On December 10, 2025, Zhipu announced on the official official account of WeChat that Zhipu officially launched the GLM-ASR series of speech recognition models, and also launched the desktop smart spectrum AI input method based on the series of models. Doesn't this mean we have taken another big step forward in the field of voice interaction? Compared to traditional speech recognition tools, Zhipu's new move is undoubtedly an innovative transformation.
GLM-ASR series models: a new benchmark for speech recognition
The perfect combination of cloud and end-to-end
GLM-ASR-2512 is a next-generation cloud based speech recognition model from Zhipu. It is like a super 'voice translator' that can accurately convert speech into text in real-time. In real-world complex environments with multiple scenarios, languages, and accents, its performance can be considered outstanding, with a Character Error Rate (CER) of only 0.0717, firmly maintaining a leading position in the industry. Imagine that whether you are on a noisy street or communicating with people with different accents, it can accurately recognize your speech without error. Isn't it amazing?
GLM-ASR-Nano-2512 is an upgraded end-to-end model based on GLM-ASR-2512. Although it has only 1.5B of parameters, it has achieved state-of-the-art performance in the current open source speech recognition direction, and even outperforms several closed source models in some tests. This is like a small and exquisite elf with enormous energy, compressing its powerful recognition ability to run locally. In this way, not only is privacy protection stronger, but interaction latency is also lower, allowing you to freely use voice recognition functions anytime, anywhere.
Zhipu AI Input Method: A New Experience of Voice Interaction
Model capability call in input
The Zhipu AI input method is based on the GLM-ASR series model, allowing users to perform smooth interaction through voice on the computer. Traditional input methods are like a simple typist, only responsible for turning what you say into text. The Zhipu AI Input Law is an all-in-one assistant that not only achieves precise speech to text conversion, but also directly calls on the ability of large models in the input method to complete operations such as translation, rewriting, and emotional transformation, truly realizing the concept of "fingertip as model, voice as instruction".
Integration from dictation to rewriting
The Zhipu AI input method realizes the integrated process of "selecting and modifying" from dictation to rewriting. It can directly call the underlying GLM model to help users translate, expand, and streamline any text on the screen, while also completing intelligent polishing to make the output more natural and smooth. The entire process is completed within the input box, achieving the integration of "understanding execution replacement" without the need to repeatedly switch between multiple applications.
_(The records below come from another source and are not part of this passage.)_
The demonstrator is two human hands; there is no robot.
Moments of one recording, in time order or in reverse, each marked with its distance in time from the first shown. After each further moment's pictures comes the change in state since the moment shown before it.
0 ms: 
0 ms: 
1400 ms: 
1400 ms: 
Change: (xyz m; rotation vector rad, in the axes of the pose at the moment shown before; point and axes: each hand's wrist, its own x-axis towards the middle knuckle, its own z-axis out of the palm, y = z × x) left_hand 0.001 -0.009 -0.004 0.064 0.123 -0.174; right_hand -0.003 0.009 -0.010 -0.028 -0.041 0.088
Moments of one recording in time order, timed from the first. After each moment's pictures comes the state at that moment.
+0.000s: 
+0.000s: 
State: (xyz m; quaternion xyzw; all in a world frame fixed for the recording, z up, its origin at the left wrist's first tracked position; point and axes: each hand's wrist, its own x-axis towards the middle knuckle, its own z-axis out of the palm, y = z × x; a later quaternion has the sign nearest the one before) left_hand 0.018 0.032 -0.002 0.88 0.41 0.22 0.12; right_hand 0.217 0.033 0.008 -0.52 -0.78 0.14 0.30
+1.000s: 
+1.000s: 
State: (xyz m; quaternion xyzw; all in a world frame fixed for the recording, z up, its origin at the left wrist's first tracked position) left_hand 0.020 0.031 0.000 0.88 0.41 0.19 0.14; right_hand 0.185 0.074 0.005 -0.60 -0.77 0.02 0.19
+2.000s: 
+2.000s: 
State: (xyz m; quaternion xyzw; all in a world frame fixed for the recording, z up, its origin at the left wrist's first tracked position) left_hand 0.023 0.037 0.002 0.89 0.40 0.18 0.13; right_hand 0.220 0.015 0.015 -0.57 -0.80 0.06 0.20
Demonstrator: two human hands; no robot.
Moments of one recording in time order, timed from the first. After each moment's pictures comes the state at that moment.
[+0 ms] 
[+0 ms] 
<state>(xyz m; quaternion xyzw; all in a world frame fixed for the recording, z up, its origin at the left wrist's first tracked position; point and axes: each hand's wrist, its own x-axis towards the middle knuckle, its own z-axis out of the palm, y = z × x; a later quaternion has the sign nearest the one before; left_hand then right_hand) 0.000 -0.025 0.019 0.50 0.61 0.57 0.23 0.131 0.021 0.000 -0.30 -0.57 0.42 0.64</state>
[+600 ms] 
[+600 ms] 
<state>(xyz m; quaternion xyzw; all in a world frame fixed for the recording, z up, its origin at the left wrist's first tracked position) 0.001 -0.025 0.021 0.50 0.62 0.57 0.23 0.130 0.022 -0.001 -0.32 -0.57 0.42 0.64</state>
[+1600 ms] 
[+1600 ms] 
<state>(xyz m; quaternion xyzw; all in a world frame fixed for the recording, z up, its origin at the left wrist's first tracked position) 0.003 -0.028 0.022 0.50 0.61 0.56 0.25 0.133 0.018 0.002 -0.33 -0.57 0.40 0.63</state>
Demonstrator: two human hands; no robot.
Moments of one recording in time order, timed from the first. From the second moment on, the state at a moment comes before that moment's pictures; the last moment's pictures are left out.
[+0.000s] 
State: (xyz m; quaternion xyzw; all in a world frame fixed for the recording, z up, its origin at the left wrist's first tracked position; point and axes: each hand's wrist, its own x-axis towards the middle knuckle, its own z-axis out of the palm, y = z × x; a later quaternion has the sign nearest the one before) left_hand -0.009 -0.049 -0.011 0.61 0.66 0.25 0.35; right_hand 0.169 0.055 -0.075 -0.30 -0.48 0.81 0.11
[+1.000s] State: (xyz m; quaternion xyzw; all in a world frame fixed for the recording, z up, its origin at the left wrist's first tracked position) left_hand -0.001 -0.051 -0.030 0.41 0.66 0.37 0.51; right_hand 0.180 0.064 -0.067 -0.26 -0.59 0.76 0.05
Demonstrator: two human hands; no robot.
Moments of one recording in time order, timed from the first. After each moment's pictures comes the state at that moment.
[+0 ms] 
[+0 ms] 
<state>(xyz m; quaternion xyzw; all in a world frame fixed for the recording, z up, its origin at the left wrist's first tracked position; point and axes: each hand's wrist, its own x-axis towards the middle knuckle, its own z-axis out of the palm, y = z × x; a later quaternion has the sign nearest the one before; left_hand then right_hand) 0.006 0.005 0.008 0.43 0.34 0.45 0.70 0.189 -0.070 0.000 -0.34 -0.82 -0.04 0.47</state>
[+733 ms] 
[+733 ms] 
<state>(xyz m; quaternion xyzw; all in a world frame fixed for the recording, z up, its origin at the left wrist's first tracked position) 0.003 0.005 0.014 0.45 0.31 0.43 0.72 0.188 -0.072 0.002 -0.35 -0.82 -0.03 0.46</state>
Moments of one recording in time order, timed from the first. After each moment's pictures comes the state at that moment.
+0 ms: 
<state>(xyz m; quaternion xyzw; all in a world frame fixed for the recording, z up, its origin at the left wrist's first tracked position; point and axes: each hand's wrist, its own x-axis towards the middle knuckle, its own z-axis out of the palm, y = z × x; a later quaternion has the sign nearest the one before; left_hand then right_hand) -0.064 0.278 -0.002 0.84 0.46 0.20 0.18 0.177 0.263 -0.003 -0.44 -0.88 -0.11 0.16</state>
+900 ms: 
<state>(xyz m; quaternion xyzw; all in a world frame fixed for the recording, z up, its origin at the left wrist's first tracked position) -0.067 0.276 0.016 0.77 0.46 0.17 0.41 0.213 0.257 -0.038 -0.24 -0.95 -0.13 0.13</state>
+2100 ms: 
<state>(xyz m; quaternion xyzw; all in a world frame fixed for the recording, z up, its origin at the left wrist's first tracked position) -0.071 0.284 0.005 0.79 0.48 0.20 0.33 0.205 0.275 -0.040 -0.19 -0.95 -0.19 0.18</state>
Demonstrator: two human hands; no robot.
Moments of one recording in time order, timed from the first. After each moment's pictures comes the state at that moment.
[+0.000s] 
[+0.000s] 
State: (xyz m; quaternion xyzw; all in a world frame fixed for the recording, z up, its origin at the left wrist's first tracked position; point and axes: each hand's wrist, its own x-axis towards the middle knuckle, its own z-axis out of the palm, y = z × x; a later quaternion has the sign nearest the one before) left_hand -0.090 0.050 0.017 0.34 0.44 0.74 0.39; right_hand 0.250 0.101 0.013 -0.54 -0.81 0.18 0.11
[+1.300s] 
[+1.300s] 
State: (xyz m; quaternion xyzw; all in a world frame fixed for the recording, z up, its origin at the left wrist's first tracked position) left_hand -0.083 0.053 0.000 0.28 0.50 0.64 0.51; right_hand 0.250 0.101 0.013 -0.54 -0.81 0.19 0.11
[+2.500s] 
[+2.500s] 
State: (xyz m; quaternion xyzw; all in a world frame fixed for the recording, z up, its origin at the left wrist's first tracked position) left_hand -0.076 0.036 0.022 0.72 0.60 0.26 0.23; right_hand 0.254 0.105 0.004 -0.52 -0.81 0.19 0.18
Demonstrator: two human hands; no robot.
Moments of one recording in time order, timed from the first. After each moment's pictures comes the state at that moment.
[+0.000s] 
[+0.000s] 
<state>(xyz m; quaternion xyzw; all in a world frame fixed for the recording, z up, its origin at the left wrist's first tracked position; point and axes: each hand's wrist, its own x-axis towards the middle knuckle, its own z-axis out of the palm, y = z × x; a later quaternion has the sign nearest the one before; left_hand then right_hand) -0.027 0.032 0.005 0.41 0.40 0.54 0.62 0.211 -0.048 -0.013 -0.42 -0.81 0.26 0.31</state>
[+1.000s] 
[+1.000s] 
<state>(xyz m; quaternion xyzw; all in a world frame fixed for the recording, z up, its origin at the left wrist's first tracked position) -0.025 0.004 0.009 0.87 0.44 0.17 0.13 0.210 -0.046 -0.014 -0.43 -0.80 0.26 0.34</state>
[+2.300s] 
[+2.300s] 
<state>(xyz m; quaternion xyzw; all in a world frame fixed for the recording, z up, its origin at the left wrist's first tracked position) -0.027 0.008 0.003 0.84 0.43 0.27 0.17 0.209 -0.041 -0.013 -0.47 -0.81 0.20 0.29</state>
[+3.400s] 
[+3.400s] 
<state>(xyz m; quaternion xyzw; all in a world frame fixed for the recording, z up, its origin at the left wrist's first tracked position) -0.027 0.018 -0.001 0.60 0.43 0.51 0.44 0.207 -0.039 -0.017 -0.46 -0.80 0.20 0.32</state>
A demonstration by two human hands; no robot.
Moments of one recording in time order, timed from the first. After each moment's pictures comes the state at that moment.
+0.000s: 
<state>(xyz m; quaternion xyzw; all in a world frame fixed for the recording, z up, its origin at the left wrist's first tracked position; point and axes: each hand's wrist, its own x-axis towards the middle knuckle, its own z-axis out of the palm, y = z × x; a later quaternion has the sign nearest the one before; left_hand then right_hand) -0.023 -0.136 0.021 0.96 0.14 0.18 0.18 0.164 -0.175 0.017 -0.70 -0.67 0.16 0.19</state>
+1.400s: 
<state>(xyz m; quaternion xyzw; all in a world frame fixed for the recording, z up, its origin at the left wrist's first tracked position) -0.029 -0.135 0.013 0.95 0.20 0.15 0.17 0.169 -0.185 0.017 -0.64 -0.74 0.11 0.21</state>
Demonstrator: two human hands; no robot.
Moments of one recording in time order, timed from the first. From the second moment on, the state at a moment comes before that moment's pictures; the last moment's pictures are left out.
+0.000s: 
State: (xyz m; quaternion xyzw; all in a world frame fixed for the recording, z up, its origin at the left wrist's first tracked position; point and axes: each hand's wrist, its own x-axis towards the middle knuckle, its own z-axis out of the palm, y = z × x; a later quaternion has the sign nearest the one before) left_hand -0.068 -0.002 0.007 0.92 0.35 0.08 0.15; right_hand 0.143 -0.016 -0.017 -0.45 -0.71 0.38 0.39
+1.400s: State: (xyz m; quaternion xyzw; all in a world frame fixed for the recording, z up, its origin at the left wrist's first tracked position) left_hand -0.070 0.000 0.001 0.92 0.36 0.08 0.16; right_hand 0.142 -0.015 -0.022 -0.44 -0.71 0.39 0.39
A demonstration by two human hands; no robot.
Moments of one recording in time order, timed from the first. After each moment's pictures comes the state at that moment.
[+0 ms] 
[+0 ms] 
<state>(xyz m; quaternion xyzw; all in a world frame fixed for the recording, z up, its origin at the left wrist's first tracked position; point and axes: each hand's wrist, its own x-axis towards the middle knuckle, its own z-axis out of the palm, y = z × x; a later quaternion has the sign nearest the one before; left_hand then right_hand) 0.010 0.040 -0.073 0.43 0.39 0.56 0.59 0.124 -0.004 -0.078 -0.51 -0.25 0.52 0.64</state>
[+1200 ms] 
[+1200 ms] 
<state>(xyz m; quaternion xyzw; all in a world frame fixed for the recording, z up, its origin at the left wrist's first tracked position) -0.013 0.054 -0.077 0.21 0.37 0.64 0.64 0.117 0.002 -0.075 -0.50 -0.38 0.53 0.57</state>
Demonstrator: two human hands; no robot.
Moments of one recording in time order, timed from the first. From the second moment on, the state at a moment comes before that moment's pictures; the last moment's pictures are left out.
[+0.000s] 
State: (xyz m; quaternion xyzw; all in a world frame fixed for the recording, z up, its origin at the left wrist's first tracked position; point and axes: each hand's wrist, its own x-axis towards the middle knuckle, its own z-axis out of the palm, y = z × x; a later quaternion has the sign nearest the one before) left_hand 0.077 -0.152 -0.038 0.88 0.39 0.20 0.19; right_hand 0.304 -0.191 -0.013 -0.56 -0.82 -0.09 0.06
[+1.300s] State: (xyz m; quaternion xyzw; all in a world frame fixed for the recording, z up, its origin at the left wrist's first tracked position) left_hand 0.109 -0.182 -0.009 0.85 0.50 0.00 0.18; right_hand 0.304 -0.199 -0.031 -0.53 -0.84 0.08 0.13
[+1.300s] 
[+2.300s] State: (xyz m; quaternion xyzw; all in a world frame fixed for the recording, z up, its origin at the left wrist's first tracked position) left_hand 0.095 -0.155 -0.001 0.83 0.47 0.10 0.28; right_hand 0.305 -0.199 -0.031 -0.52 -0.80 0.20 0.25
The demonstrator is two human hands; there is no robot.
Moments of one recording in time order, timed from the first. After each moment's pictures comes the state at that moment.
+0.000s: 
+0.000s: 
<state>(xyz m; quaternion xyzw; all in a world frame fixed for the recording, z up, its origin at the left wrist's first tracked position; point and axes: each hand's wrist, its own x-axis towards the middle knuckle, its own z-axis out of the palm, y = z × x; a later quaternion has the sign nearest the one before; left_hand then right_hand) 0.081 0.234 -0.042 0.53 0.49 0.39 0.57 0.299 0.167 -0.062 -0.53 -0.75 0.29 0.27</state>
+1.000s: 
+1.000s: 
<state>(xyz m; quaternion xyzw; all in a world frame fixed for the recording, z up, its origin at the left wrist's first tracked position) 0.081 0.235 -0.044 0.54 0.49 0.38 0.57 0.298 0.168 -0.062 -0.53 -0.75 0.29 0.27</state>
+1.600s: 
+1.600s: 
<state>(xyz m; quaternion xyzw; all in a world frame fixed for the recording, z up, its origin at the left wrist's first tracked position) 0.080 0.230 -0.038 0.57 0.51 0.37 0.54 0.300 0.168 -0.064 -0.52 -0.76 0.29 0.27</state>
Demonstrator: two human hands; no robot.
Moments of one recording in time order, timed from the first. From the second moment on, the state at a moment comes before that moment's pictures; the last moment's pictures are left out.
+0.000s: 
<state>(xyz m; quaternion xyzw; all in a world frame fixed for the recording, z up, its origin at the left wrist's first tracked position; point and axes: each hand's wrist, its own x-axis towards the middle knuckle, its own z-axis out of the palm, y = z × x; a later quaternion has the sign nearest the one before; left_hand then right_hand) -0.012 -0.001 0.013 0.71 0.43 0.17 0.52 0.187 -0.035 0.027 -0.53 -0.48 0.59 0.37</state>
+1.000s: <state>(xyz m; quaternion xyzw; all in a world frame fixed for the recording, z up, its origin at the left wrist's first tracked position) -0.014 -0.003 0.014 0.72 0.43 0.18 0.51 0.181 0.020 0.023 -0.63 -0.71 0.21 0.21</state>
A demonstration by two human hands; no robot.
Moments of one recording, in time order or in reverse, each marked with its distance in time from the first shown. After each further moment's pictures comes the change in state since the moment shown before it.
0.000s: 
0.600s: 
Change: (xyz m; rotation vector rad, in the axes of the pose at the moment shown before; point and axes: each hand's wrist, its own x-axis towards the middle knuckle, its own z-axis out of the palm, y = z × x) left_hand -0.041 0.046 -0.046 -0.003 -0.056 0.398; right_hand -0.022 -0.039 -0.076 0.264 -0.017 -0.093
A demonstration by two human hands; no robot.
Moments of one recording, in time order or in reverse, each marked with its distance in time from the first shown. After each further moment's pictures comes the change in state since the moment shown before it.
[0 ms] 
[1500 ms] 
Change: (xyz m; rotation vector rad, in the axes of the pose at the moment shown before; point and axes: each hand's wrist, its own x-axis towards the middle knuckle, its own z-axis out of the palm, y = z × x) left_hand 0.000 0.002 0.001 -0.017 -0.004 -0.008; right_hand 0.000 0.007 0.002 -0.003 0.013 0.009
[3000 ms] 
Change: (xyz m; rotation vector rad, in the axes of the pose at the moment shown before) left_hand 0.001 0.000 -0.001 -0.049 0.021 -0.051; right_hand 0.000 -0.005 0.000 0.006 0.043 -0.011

For example, if you have written a paragraph and feel that it is not exciting enough, simply operate it in the input method, and it can help you make the text more vivid and interesting.
Switching between thousands of people and thousands of faces
The Zhipu AI input method also supports setting different "persona" styles to achieve different expressions of the same sentence in different scenarios. Imagine in a work setting, if you choose the "face the boss" persona, the originally colloquial rambling can instantly transform into a logically rigorous and logically clear work report; In daily life scenarios, switching to the "facing partner" persona, the text becomes gentle and playful, close to the context of daily conversations. It's like equipping you with an intelligent language wizard who can transform different language styles according to your needs.
Vibe Coding (Language Sense Programming)
For developers, Zhipu AI Input Method has specially launched the Vibe Coding experience and integrated it with the Zhipu Coding Plan account. By combining multilingual support and code understanding capabilities, developers can quickly input code logic and comments through voice commands, search for forgotten Linux instructions, and use natural language to command AI to complete complex mathematical calculations or script writing. Designers can also transition from traditional "hand picking" to "mouth doing design", greatly improving work efficiency. For example, when a designer is brainstorming a design proposal, they only need to describe their ideas through voice, and the input method can quickly generate corresponding design elements.
Whisper Capture and Efficient Hot Words
In public settings such as open offices and libraries, we often give up voice input because we feel embarrassed to speak loudly. The Zhipu AI input method has optimized its ability to capture weak sounds and distinguish environmental noise to address this pain point. By speaking softly, it can be accurately converted into text, solving the problem of "being embarrassed to use voice input" in public places. At the same time, it also supports users to import exclusive vocabulary, project codes (such as AutoGLM), and rare names and place names with just one click. Just add it once in the settings, and subsequent use will be more convenient.
It is worth mentioning that with the continuous development of AI technology, voice interaction has become an important trend in future technology. The GLM-ASR series models and Zhipu AI input method launched by Zhipu undoubtedly conform to this trend, bringing users a more convenient and efficient voice interaction experience.